- **EXERCISE AIM**
Output the listing exactly, leaving out no line.

━━ RECORDS FOR THE EXERCISE

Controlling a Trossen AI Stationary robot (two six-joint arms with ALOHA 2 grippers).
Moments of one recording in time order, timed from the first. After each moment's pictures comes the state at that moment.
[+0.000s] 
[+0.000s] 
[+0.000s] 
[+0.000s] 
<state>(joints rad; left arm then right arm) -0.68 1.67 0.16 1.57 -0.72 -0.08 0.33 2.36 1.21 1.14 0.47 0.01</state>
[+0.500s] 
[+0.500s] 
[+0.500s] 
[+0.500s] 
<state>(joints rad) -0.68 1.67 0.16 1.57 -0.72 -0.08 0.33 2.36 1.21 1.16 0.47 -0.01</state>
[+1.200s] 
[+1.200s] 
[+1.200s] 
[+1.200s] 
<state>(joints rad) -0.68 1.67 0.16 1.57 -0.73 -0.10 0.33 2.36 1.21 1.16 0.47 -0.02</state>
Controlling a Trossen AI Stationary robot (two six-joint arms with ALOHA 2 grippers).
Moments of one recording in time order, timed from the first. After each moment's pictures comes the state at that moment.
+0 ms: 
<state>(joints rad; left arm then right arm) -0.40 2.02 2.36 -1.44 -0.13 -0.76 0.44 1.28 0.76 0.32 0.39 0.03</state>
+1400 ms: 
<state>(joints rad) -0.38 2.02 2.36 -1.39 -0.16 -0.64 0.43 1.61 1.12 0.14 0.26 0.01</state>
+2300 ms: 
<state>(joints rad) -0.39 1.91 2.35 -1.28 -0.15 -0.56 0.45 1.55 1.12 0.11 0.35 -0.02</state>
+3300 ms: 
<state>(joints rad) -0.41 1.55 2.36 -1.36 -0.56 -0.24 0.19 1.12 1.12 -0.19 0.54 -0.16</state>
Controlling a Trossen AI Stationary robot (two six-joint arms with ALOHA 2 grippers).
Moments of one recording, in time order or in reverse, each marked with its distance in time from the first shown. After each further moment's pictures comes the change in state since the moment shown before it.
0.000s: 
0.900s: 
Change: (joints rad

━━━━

- **COMPLETED TASK**
Controlling a Trossen AI Stationary robot (two six-joint arms with ALOHA 2 grippers).
Moments of one recording in time order, timed from the first. After each moment's pictures comes the state at that moment.
[+0.000s] 
[+0.000s] 
[+0.000s] 
[+0.000s] 
<state>(joints rad; left arm then right arm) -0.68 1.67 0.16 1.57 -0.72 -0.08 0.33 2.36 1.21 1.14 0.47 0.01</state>
[+0.500s] 
[+0.500s] 
[+0.500s] 
[+0.500s] 
<state>(joints rad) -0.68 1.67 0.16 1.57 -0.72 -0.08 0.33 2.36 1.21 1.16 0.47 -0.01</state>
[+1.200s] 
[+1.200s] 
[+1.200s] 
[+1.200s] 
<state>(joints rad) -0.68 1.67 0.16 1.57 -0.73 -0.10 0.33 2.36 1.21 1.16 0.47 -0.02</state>
Controlling a Trossen AI Stationary robot (two six-joint arms with ALOHA 2 grippers).
Moments of one recording in time order, timed from the first. After each moment's pictures comes the state at that moment.
+0 ms: 
<state>(joints rad; left arm then right arm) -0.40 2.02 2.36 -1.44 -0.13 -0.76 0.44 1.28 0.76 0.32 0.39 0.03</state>
+1400 ms: 
<state>(joints rad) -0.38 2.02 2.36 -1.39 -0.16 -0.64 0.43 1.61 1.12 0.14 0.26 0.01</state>
+2300 ms: 
<state>(joints rad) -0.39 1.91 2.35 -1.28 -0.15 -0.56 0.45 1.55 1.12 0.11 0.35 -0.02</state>
+3300 ms: 
<state>(joints rad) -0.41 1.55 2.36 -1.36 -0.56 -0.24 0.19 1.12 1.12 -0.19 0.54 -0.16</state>
Controlling a Trossen AI Stationary robot (two six-joint arms with ALOHA 2 grippers).
Moments of one recording, in time order or in reverse, each marked with its distance in time from the first shown. After each further moment's pictures comes the change in state since the moment shown before it.
0.000s: 
0.900s: 
Change: (joints rad

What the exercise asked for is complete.